Imam Besar Istiqlal, Prof.Dr. Nasarudin Umar menekankan agar semua kalangan tidak terperdaya dengan sisi teks luar Al-Quran saja. Menurutnya, perlu juga didalami motif serta memahami kaedah kebahasaan yang ada dalam Al-Quran.
Hal ini disampaikan ketika membuka International Converence of Quran and Hadith yang diselenggarakan oleh Jurusan Ilmu al-Quran dan Tafsir serta Ilmu Hadis Fakultas Ushuluddin UIN Syarif Hidayatullah Jakarta pada senin 06/11.
Salah satu ayat yang dicontohkan Nasruddin adalah Q.S. Ali Imran ayat 129:
رَبَّنَا وَابْعَثْ فِيهِمْ رَسُولًا مِّنْهُمْ يَتْلُو عَلَيْهِمْ آيَاتِكَ وَيُعَلِّمُهُمُ الْكِتَابَ وَالْحِكْمَةَ وَيُزَكِّيهِمْ ۚ إِنَّكَ أَنتَ الْعَزِيزُ الْحَكِيمُ
Dalam ayat tersebut redaksi fiil (kata kerja) yang digunakan adalah fiil mudharek, atau bisa disebut juga present future.

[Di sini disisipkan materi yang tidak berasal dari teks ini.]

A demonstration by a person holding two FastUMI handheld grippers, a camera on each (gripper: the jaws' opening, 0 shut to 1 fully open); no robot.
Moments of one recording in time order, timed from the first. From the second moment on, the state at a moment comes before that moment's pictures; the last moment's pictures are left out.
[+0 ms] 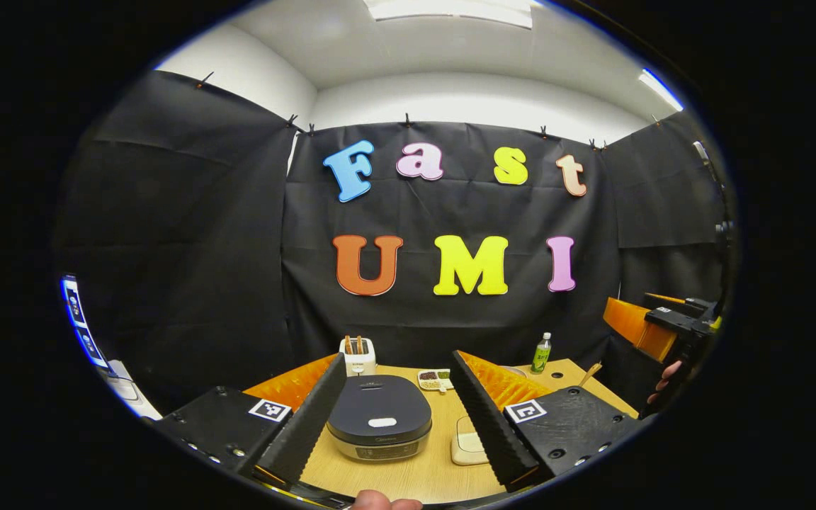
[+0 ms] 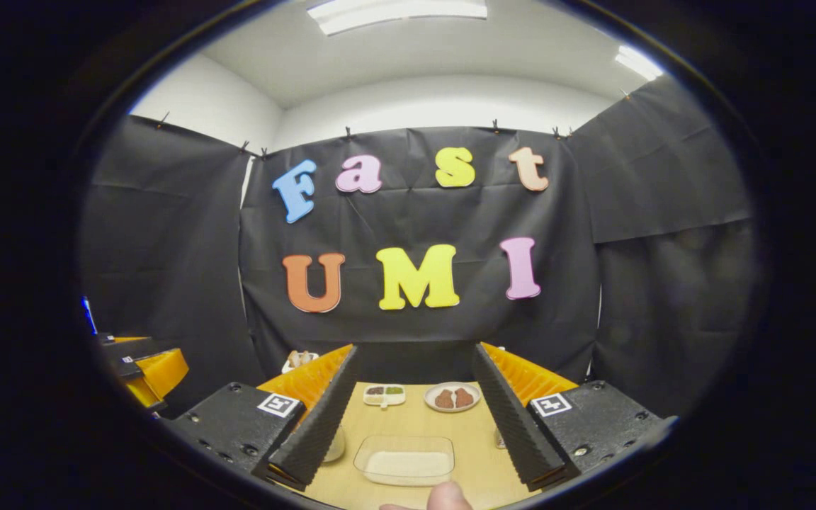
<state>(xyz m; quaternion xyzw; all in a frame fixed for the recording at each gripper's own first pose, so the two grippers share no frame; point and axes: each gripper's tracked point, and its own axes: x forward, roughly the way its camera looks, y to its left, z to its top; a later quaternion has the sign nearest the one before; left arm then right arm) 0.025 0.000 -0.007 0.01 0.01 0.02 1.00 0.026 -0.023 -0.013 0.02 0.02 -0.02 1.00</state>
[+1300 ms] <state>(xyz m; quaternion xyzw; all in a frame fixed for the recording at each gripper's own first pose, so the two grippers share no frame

Menurutnya, dengan fiil mudharek yang digunakan dalam ayat tersebut maka ruh Rasulullah akan tetap mengajarkan kepada orang-orang khusus tentang ayat-ayat al-Quran, mengajarkan kitab dan hikmah serta menyucikan atau membersihkan hati walaupun jasadnya telah meninggal.
Maka dari itu, menurutnya, banyak beberapa ulama’ yang bertemu baik secara langsung maupun lewat mimpi dengan Rasulullah, seperti Ibnu Hazm, Imam Ghazali dan ulama’-ulama’ lain. Mereka ditemui Rasul karena Rasul ingin mengajarkan kitab dan hikmah kepada para ulama tersebut, bahkan Rasul ingin membersihkan hati mereka.
Bahkan Guru Besar Ilmu Al-Quran UIN Jakarta ini sangat percaya bahwa ulama’ sekaliber al-Ghazali dan Ibnu Hazm tidak akan berbohong jika mereka pernah mengaku bertemu Rasulullah Saw.
Baginya, pendekatan ini membantah beberapa kalangan yang menganggap bahwa tidak ada gunanya tawasul kepada Nabi serta orang-orang yang menyangsikan pertemuan para ulama’ dengan Nabi baik melalui mimpi maupun secara langsung.
Oleh karenanya, diperlukan pemahaman dan kajian yang holistik untuk membaca Al-Quran dan tidak merasa puas dengan pembacaan al-Quran dari luarnya saja.
“Jangan membaca al-Quran dari luarnya saja!” ungkapnya.